▸ **EXERCISE REQUIREMENTS**:
Check each line of the material below for "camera", then copy the ones that contain it.

▸ **EXCERPTED DATA**:
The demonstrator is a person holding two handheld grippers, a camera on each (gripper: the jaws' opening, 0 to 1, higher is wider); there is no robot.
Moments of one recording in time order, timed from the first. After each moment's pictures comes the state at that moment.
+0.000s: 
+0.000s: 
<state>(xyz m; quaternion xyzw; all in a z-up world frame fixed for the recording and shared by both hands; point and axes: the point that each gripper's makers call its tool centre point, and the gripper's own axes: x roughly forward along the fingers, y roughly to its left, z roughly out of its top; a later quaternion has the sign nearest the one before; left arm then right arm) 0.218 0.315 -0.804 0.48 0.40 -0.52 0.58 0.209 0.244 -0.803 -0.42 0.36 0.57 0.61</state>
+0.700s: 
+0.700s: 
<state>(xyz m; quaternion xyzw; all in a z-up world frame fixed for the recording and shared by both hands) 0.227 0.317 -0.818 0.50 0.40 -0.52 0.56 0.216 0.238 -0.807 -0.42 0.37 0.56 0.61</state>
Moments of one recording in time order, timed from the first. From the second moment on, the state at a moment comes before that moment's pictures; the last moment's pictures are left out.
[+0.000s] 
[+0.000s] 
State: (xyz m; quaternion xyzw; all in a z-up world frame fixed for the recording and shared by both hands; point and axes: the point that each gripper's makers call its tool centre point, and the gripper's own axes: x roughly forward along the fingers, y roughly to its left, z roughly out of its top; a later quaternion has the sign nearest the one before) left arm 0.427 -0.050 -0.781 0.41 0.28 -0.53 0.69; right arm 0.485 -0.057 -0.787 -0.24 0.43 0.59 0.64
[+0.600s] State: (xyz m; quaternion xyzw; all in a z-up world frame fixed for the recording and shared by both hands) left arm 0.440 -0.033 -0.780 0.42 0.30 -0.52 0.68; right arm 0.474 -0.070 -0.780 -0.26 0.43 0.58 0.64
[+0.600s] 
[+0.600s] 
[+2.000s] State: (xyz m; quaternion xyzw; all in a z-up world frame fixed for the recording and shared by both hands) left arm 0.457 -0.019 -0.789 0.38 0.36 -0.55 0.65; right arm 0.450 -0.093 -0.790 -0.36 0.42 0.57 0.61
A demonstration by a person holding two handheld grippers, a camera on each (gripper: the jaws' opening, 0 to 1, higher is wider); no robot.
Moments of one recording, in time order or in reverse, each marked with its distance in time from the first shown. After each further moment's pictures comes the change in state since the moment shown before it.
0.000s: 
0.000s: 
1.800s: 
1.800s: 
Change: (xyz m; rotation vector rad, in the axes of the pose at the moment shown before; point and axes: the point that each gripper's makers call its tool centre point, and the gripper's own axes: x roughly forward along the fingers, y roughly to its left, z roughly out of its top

▸ **ANSWER TO THE PROBLEM**:
The demonstrator is a person holding two handheld grippers, a camera on each (gripper: the jaws' opening, 0 to 1, higher is wider); there is no robot.
A demonstration by a person holding two handheld grippers, a camera on each (gripper: the jaws' opening, 0 to 1, higher is wider); no robot.

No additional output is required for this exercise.